Bring together copies of the lines in the data below that contain the word "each".

*** Block opens ***

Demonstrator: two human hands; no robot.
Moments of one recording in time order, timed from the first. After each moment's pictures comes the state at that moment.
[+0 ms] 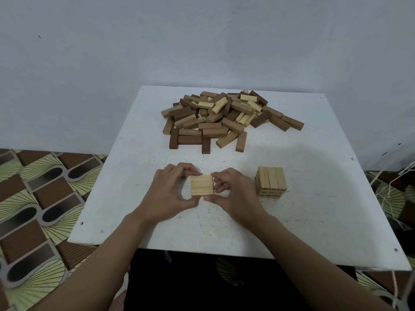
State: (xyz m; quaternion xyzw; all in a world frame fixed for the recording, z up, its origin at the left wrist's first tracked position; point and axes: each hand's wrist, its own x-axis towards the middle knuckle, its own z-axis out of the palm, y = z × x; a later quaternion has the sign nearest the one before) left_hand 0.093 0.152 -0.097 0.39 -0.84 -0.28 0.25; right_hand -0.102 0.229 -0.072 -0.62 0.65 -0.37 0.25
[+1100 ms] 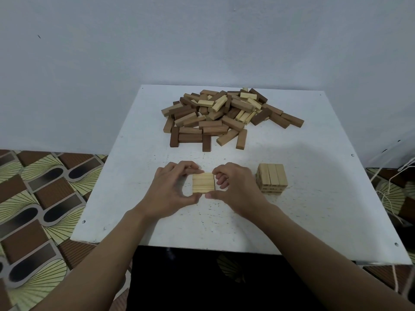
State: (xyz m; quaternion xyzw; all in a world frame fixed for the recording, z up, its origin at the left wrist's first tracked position) left_hand 0.096 0.148 -0.098 0.38 -0.85 -0.27 0.23; right_hand -0.104 0.220 -0.061 -0.64 0.68 -0.28 0.25
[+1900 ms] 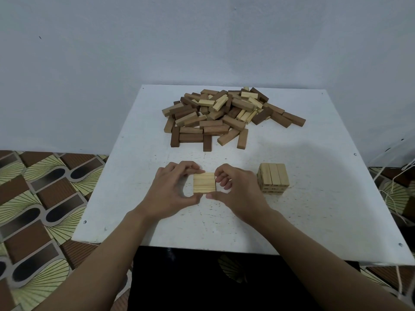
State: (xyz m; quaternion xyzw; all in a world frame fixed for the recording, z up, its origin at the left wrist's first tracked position) left_hand 0.095 0.148 -0.102 0.38 -0.86 -0.26 0.24; right_hand -0.104 0.228 -0.073 -0.64 0.67 -0.32 0.22
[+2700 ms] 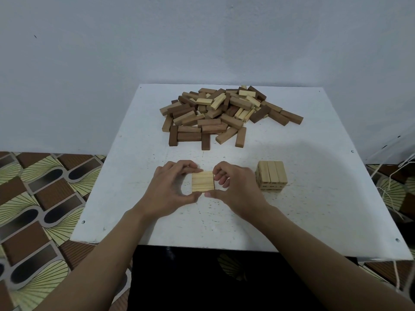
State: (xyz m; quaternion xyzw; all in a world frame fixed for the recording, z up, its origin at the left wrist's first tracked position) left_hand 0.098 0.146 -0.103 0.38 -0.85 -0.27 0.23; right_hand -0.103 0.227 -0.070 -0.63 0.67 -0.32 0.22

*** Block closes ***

Exercise response:
Moments of one recording in time order, timed from the first. After each moment's pictures comes the state at that moment.
State: (xyz m; quaternion xyzw; all in a world frame fixed for the recording, z up, its origin at the left wrist's first tracked position; point and axes: each hand's wrist, its own x-axis towards the middle knuckle, its own z-axis out of the palm, y = z × x; a later quaternion has the sign nearest the one before) left_hand 0.093 0.152 -0.097 0.39 -0.84 -0.28 0.25; right_hand -0.102 0.229 -0.072 -0.62 0.65 -0.37 0.25

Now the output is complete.